About this task -> Nothing but a full, exact copy of the data is needed.
===== Data provided
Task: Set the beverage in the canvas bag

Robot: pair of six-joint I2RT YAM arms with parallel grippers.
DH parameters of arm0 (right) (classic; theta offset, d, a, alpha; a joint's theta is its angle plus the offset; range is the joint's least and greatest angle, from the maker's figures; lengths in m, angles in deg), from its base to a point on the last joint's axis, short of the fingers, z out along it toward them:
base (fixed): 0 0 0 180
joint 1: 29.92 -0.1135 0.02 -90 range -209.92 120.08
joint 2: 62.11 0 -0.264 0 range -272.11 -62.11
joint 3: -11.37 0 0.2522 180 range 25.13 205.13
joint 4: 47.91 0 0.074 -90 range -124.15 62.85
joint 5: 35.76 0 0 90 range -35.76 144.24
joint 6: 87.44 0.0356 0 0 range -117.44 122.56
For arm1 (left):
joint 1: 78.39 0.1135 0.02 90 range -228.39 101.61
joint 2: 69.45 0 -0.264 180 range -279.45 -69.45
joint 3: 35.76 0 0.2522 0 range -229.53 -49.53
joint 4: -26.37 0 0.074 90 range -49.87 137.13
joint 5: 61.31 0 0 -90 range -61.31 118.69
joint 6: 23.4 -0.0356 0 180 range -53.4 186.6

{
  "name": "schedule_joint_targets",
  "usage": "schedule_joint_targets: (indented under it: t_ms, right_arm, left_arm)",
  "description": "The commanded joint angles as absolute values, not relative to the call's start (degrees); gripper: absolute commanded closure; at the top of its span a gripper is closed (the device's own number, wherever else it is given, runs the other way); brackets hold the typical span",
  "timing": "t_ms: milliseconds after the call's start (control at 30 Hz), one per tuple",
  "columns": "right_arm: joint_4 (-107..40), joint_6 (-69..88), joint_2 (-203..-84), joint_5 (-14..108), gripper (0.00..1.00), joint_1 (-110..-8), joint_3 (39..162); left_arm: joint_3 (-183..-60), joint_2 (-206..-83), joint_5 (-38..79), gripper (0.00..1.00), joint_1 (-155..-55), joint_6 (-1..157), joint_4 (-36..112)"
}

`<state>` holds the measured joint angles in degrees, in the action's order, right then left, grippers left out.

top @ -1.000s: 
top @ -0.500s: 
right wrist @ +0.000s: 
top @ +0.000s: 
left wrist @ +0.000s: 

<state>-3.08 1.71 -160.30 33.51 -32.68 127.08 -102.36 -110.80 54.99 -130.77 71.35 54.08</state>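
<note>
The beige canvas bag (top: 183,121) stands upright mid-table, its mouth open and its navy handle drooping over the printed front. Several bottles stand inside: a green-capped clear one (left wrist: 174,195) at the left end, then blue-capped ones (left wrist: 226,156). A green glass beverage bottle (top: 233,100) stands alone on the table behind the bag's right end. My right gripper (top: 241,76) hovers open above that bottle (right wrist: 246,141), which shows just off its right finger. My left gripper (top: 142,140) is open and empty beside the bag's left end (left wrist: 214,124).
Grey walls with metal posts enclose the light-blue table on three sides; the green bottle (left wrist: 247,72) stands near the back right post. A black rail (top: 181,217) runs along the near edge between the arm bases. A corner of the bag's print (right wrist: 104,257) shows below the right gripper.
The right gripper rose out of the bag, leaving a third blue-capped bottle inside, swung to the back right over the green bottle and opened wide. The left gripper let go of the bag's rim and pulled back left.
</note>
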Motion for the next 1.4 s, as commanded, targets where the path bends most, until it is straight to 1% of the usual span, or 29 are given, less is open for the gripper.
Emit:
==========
Output ->
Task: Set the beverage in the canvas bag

Robot: pair of six-joint I2RT YAM arms with parallel grippers.
DH parameters of arm0 (right) (classic; theta offset, d, a, alpha; a joint's theta is its angle plus the offset; range is the joint's least and greatest angle, from the maker's figures; lengths in m, angles in deg), from its base to a point on the last joint's axis, short of the fingers, z out along it toward them:
base (fixed): 0 0 0 180
joint 1: 29.92 -0.1135 0.02 -90 range -209.92 120.08
joint 2: 62.11 0 -0.264 0 range -272.11 -62.11
joint 3: -11.37 0 0.2522 180 range 25.13 205.13
joint 4: 47.91 0 0.074 -90 range -124.15 62.85
joint 5: 35.76 0 0 90 range -35.76 144.24
joint 6: 87.44 0.0356 0 0 range -117.44 122.56
For arm1 (left):
joint 1: 78.39 0.1135 0.02 90 range -228.39 101.61
joint 2: 69.45 0 -0.264 180 range -279.45 -69.45
joint 3: 35.76 0 0.2522 0 range -229.53 -49.53
joint 4: -26.37 0 0.074 90 range -49.87 137.13
joint 5: 61.31 0 0 -90 range -61.31 118.69
joint 6: 23.4 -0.0356 0 180 range -53.4 186.6

{
  "name": "schedule_joint_targets",
  "usage": "schedule_joint_targets: (indented under it: t_ms, right_arm, left_arm)",
  "description": "The commanded joint angles as absolute values, not relative to the call's start (degrees); gripper: absolute commanded closure; at the top of its span a gripper is closed (the device's own number, wherever else it is given, runs the other way); brackets hold the typical span",
  "timing": "t_ms: milliseconds after the call's start (control at 30 Hz), one per tuple",
  "columns": "right_arm: joint_4 (-107..40), joint_6 (-69..88), joint_2 (-203..-84), joint_5 (-14..108), gripper (0.00..1.00), joint_1 (-110..-8), joint_3 (39..162); left_arm: joint_3 (-183..-60), joint_2 (-206..-83), joint_5 (-38..79), gripper (0.00..1.00), joint_1 (-155..-55), joint_6 (-1..157), joint_4 (-36..112)"
}

`<state>` holds the measured joint angles in degrees, in the action's order, right then left, grippers left out.

top @ -1.000s: 
top @ -0.500s: 
right wrist @ +0.000s: 
top @ +0.000s: 
left wrist @ +0.000s: 

<state>-3.08 1.71 -160.30 33.51 -32.68 127.08 -102.36 -110.80 54.99 -130.77 71.35 54.08</state>
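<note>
The beige canvas bag (top: 183,121) stands upright mid-table, its mouth open and its navy handle drooping over the printed front. Several bottles stand inside: a green-capped clear one (left wrist: 174,195) at the left end, then blue-capped ones (left wrist: 226,156). A green glass beverage bottle (top: 233,100) stands alone on the table behind the bag's right end. My right gripper (top: 241,76) hovers open above that bottle (right wrist: 246,141), which shows just off its right finger. My left gripper (top: 142,140) is open and empty beside the bag's left end (left wrist: 214,124).
Grey walls with metal posts enclose the light-blue table on three sides; the green bottle (left wrist: 247,72) stands near the back right post. A black rail (top: 181,217) runs along the near edge between the arm bases. A corner of the bag's print (right wrist: 104,257) shows below the right gripper.
The right gripper rose out of the bag, leaving a third blue-capped bottle inside, swung to the back right over the green bottle and opened wide. The left gripper let go of the bag's rim and pulled back left.
</note>
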Motion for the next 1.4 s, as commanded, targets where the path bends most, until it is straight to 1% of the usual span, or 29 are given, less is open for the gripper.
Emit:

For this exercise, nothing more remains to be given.